Lecture
WHAT: Jennifer and Kevin McCoy Lecture as part of the MeAoW (Media Arts or Worse) Series
WHEN:
Thursday, April 25, 2002, 8:00 PM EST
WHERE:
Bartos Theatre, MIT Media Lab (E15)
HOSTED BY:
Computing Culture group
SUMMARY:
Kevin and Jennifer McCoy create a new interface to their work: an article
with no words longer than 4 letters: "Our Love is a Four Ltr. Word." It's pretty short, for obvious reasons.
"In 1996 we had an idea: why not work side by side all of the time, so we
can stay with the Idea. So we did and we were wed. The way we work now, we
can make art at home, at work and in the lab. We can talk to the one next
to us and the talk can help us both. We can find out more and make more art
fast. We both work hard and do a lot of work, but with lots left to find
out, even now.
"We can talk to you of the idea of play, of data, of code, of a rule, of two
who make work, idea by idea, side by side.
"Year by year we have done it. We meet and talk and make art. We do not know
what will come when we talk. We make a rule and then see what the art does
when it is done and out in the room.
"We like art and we like TV so now we make art with TV. When we see TV (or
even film), we can find one idea and then more and more and more. With TV,
it may seem that you see it all in it, but you don't. We ask "why is TV
this way and not that way"? We ask, "who do you see in TV and how do you
see them"? Most of the time, they only show an idea or two, what of all the
rest of life? It does not all fit, so we try to make it fit. That is our
idea now. We make a list and put all of life into the list. We take TV and
find out what it says for real - how we see it. We make old TV new.
"We make a new kind of tiny data kit, a new TV kit - kind of like what Nam
Jun Paik or John Cage did, only new this time.
"When we work side by side, most of the time it is to try and make a list,
word by word, item by item. We also work with code. Code is a word, a word
in a list, over and over, more and more till the page is full. But code is
more than just a word, code is a kind of rule too. It puts some data in and
some data out. But most of all, code is an idea, a "hard" idea. It's not
that code is hard to make (but it may be), it's just that code does not
bend. It has it's way, and that is all that it does. When we make code, we
take the idea and make it hard.
"When you look at our art, you can see a lot in it. You can hold it in your
hand, move it, edit it, make it go. You can make our art the way you want
it and see what you like. We like it that you can pick what you wantbut
you know, it will yet be our idea, with our rule and our code. You play
your part, just like all the rest.
"What we like now: Doug from the U.K, and Ric from E.D.T, Kung Fu, Star
Trek, 2001 - the film. We like art that has a joke in it and a way to read
life into that joke. It is good that even if we can make a joke from TV, TV
is still a big idea and to see that, a joke can help. The joke can make a
line from the art to life even if the joke is not so good.

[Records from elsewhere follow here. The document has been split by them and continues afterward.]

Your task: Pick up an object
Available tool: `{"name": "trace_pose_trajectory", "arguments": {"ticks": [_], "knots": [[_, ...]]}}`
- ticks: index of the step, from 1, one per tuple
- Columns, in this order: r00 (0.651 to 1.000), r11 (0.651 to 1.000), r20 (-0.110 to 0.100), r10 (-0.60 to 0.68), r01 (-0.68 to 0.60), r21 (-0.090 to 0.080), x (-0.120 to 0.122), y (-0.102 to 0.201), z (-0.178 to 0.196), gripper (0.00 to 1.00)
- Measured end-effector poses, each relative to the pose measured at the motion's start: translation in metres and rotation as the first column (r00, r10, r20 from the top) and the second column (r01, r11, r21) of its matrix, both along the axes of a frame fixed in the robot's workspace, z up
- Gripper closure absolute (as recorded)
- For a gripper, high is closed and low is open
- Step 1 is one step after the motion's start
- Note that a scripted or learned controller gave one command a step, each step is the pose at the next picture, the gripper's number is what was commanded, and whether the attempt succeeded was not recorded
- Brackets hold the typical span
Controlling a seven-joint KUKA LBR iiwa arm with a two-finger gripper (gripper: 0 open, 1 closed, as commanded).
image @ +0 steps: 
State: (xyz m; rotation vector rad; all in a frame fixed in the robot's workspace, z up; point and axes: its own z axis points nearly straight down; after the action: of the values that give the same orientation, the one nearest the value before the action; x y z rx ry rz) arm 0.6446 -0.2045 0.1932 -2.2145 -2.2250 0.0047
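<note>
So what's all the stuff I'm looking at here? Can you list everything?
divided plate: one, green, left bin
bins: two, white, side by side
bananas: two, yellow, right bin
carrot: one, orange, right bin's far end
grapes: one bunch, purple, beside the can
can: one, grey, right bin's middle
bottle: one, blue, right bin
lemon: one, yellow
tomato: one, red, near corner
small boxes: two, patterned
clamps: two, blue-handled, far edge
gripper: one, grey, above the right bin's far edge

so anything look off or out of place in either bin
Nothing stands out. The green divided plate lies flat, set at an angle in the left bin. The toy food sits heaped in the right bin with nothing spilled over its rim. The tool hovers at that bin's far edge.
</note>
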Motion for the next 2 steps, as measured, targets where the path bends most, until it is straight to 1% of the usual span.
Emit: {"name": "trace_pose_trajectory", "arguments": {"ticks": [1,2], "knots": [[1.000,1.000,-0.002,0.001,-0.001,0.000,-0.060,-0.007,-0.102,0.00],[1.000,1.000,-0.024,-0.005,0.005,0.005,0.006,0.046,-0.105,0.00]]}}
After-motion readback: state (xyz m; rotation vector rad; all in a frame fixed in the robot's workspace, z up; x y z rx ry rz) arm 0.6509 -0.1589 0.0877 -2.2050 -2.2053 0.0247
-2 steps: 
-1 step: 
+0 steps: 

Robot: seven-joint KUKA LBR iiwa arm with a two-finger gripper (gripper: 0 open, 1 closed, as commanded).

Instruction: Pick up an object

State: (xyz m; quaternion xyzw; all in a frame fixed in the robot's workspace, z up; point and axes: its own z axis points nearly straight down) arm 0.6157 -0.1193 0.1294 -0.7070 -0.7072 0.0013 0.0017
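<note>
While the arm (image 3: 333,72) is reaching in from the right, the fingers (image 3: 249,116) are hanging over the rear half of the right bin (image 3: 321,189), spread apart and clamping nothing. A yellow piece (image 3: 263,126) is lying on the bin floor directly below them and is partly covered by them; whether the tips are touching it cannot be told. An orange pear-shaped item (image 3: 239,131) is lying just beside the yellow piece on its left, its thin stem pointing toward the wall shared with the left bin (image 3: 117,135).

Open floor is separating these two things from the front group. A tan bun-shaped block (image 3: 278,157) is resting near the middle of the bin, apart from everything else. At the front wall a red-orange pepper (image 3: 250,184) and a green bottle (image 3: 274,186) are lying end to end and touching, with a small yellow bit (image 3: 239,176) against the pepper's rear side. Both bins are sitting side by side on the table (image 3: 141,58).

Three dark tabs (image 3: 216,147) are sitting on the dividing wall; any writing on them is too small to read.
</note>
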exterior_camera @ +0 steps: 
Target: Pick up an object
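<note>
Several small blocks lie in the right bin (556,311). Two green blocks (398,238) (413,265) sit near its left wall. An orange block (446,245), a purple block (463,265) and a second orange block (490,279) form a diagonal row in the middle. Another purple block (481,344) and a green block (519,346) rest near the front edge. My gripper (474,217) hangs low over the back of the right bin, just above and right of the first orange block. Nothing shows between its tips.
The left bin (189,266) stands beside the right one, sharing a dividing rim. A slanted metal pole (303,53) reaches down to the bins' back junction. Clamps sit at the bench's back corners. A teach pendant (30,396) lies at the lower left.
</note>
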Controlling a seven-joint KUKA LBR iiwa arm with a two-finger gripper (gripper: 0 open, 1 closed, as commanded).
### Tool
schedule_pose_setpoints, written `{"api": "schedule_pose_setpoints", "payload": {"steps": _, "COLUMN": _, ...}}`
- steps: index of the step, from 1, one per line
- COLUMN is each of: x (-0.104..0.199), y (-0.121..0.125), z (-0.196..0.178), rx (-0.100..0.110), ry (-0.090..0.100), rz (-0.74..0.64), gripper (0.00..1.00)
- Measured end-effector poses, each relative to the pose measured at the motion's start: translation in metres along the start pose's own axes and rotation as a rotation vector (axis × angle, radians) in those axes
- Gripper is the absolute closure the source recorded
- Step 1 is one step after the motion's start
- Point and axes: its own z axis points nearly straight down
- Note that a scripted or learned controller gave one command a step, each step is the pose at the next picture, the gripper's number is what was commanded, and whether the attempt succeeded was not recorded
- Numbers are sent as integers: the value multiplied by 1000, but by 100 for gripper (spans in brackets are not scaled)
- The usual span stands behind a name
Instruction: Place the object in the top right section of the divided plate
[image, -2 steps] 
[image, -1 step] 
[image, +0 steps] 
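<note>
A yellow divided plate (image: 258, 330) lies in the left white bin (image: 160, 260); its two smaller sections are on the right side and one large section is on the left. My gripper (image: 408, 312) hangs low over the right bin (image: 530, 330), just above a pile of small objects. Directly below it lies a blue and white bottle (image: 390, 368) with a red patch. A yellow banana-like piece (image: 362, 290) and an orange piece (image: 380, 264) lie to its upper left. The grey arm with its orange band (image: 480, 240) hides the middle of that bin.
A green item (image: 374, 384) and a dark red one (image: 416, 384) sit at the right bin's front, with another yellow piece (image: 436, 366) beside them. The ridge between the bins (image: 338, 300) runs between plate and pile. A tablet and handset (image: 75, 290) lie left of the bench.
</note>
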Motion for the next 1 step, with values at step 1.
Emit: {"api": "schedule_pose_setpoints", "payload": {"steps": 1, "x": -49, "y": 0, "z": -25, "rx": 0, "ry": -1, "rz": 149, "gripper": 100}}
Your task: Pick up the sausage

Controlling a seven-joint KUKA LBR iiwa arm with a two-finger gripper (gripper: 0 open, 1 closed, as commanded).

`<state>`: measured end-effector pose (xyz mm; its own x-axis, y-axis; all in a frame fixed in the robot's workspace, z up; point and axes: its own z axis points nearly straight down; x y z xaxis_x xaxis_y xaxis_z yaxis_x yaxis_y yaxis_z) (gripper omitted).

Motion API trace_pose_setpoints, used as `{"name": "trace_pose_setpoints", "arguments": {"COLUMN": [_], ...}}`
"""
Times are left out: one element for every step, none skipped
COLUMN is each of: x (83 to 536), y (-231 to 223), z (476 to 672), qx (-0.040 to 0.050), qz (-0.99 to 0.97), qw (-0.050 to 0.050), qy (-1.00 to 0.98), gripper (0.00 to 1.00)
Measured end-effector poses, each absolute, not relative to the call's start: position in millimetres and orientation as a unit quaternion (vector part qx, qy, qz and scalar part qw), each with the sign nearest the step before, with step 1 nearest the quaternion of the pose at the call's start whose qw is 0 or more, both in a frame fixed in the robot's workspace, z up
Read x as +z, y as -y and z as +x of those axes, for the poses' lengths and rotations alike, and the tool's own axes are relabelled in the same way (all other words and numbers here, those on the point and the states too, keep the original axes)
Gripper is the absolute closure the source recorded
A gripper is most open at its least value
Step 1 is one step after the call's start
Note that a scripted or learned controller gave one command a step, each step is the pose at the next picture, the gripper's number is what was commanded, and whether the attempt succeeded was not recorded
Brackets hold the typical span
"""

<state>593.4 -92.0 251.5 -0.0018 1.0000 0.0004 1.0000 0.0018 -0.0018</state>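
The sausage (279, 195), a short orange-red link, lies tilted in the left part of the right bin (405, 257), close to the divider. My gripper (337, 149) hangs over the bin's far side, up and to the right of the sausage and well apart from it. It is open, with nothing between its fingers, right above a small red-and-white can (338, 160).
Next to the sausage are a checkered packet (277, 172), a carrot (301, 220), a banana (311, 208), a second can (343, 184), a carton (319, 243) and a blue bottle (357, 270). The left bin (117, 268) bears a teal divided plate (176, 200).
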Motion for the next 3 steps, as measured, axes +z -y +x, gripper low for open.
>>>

"We read that book "on the line" once. In it the two guys said "down with
the I, we are many!" From the get-go that was true for us, too."
BIO:
Jennifer and Kevin McCoy are new media artists. Their work plays upon the
capacity of new technology to fragment, store, and analyze audio and video
material. Resulting projects include installations, performances, and net
art that explore ideas of genre, interactivity, and automation.
In New York City, their work has been exhibited at P.S.1, Postmasters
Gallery, the New Museum, and the Swiss Institute. Commissioned projects
include net art projects for the Walker Art Center, the Alternative Museum,
and the Whitney Museum of American Art. International exhibitions include
the ISEA festival in Manchester and screenings in Poland, Japan,
Switzerland, France, Germany, and Holland. In 2001 they received an award
for New Media from the Colbert Foundation and in 1999 they received the New
York Foundation for the Arts grant in computer arts. Articles about their
work have appeared in Spin Magazine, Feed, and The Independent. Jennifer
and Kevin McCoy live and work in New York City and received MFA degrees
from Rensselaer Polytechnic Institute.